### Exercise description
Using the exact wording, repeat every line of the material.

### Source data
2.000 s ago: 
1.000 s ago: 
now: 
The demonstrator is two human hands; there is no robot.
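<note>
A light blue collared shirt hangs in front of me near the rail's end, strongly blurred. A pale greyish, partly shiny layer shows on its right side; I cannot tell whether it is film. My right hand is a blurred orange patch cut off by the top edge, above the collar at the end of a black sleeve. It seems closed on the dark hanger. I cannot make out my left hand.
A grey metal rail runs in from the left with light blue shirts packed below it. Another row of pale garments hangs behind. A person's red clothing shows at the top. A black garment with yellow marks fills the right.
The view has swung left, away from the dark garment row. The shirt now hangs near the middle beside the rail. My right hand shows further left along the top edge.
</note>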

### The completed task
2.000 s ago: 
1.000 s ago: 
now: 
The demonstrator is two human hands; there is no robot.
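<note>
A light blue collared shirt hangs in front of me near the rail's end, strongly blurred. A pale greyish, partly shiny layer shows on its right side; I cannot tell whether it is film. My right hand is a blurred orange patch cut off by the top edge, above the collar at the end of a black sleeve. It seems closed on the dark hanger. I cannot make out my left hand.
A grey metal rail runs in from the left with light blue shirts packed below it. Another row of pale garments hangs behind. A person's red clothing shows at the top. A black garment with yellow marks fills the right.
The view has swung left, away from the dark garment row. The shirt now hangs near the middle beside the rail. My right hand shows further left along the top edge.
</note>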

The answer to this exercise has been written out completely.